What the task requires:
Give back an exact copy of the listing that follows, without the pictures.

Raw data:
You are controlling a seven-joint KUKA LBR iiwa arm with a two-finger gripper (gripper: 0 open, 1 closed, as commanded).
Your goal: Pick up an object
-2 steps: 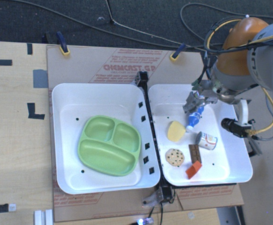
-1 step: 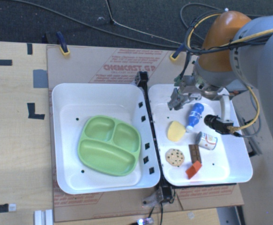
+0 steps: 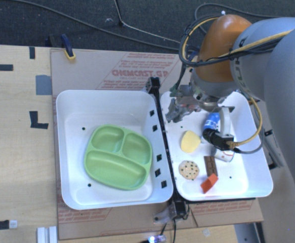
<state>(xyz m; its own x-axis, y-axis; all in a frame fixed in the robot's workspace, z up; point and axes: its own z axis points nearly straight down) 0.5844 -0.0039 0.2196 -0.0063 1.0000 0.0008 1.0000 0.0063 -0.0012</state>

Expected output:
You are controlling a seven-joint KUKA LBR iiwa arm with a two-finger gripper (gripper: 0 open, 1 closed, as commanded).
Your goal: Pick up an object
-2 steps: 
-1 step: 
+0 steps: 
<state>(xyz m; its own x-axis, y-axis; all in a frame fixed in the robot's workspace, z up; point and axes: its own z axis points nearly straight down) 0.5844 -0.0039 0.2196 -0.0063 1.0000 0.0008 1.0000 0.0063 -0.0012</state>

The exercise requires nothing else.